Manfred Max-Neef / CEPAUR

Awarded 1983

Chile

For revitalising small and medium-sized communities through 'Barefoot Economics'.

Manfred Max-Neef (1932-2019) was a Chilean economist who gained an international reputation for his work and writing on development alternatives. A committed environmentalist, passionate musician, and inspiring professor, Max-Neef was also a leader seeking to change from the bottom up. 

If the first part of his career saw him working within the internationally accepted framework of economics, his decisive step into the mud gave him a different perspective on the world and the economist’s role. At the heart of his development alternatives lies the principle of practising economics as if people matter, working for the reorientation of development to stimulate local self-reliance and satisfy fundamental human needs.

In 1993, he was the first-ever ecologist to run for president in Chile. He became known as “the candidate of the absent issues”, promoting local economies and participatory democracy.

I severed my ties with the trends imposed by the economic establishment, disengaged myself from 'objective abstractions' and decided to step into the mud.

Manfred Max-Neef, 1983 Laureate

The barefoot economist

Manfred Max-Neef was a world-renowned Chilean economist most famous for his work on development alternatives. After teaching economics at the University of California (Berkeley) in the 1960s, he served as a Visiting Professor at a number of US and Latin American universities. He has worked on development projects in Latin America for the Pan-American Union, the UN Food and Agriculture Organization and the International Labour Office.

In 1981 he wrote the book for which he is best known, From the Outside Looking In: Experiences in Barefoot Economics, published by the Dag Hammarskjöld Foundation, Sweden. It describes his experiences as an economist attempting to practise 'economics as if people matter' among the poor in South America.

In the same year, he set up in Chile the organisation CEPAUR (Centre for Development Alternatives) largely dedicated to the reorientation of development in terms of stimulating local self-reliance and satisfying fundamental human needs. It has advocated a return to the human scale acting as a clearinghouse for information on the revitalisation and development of small and medium-sized urban and rural communities. CEPAUR has researched new tools, strategies and evaluative techniques for such development, assessed with projects aiming at greater local self-reliance and disseminated the results of its research and experience.

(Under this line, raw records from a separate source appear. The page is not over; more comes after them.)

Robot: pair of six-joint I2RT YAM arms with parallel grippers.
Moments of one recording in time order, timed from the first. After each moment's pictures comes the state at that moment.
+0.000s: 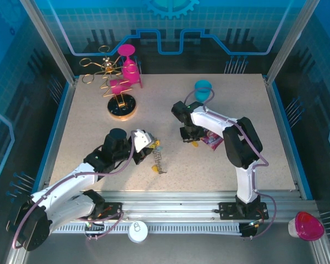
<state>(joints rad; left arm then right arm) -0.54 0.97 0.53 -0.05 0.38 0.28 0.59 2.02 1.52 -1.09 0.17 0.51</state>
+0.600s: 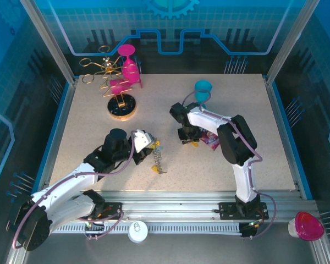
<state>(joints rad) -0.54 0.97 0.53 -0.05 0.38 0.28 0.60 2.10 1.55 -1.06 0.14 0.51</state>
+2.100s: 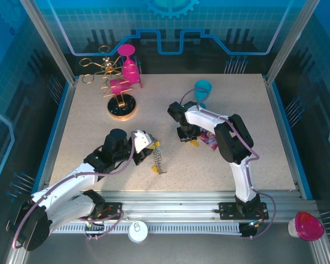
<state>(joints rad) -0.54 0.97 0.52 -0.05 0.39 0.29 0.60 2.14 1.62 -1.10 0.21 0.50</state>
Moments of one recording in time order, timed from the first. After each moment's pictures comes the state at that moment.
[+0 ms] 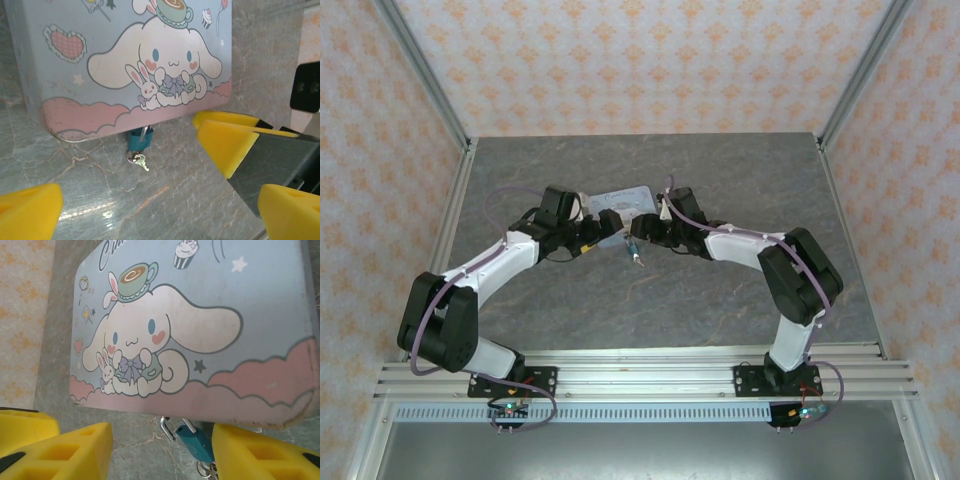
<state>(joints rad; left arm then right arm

In Human Scale Development, published in 1987 in Spanish and later in English, Max-Neef and his colleagues at CEPAUR outlined a new development paradigm based on a revaluation of human needs. Needs are described as existential (having, doing, being) and as axiological (values) and the things needed to satisfy them are not necessarily dependent upon, or commensurate with, the kinds or quantities of economic goods available in any given society. The book seeks to counter the logic of economics with the ethics of well-being.

The candidate of the absent issues

In 1993, he once again became a pioneer by running for president in Chile as the first environmentalist and independent candidate, achieving an impressive minority vote. He was subsequently appointed Rector of the Universidad Austral de Chile in Valdivia, where he taught for 25 years until retirement in March 2019. During his extensive academic career, he authored fourteen books and more than a hundred scientific articles and essays translated into several languages. He was Director of the Master’s Degree Programme in Human Scale Development and Director of the first Latin American campus of the Right Livelihood College. This Right Livelihood education initiative linking activism and academia was created in Valdivia in 2013.

Throughout his life, he received the National Prize for the Promotion and Defense of Human Rights (Chile) and the Kenneth Boulding Award from the International Society for Ecological Economics, in 2008. The Soka University (Japan) bestowed on him the University Award of Highest Honour. He received honorary degrees from the University of Jordan, Saint Francis University and Milenaria University.

At the age of 86, Max-Neef passed away in his house in Valdivia. A year after his passing, an international and interdisciplinary group of young professionals, who had been his colleagues and students, founded an organisation bearing his name with the purpose of updating his ideas and putting them into practice through activism, research, education and public advocacy.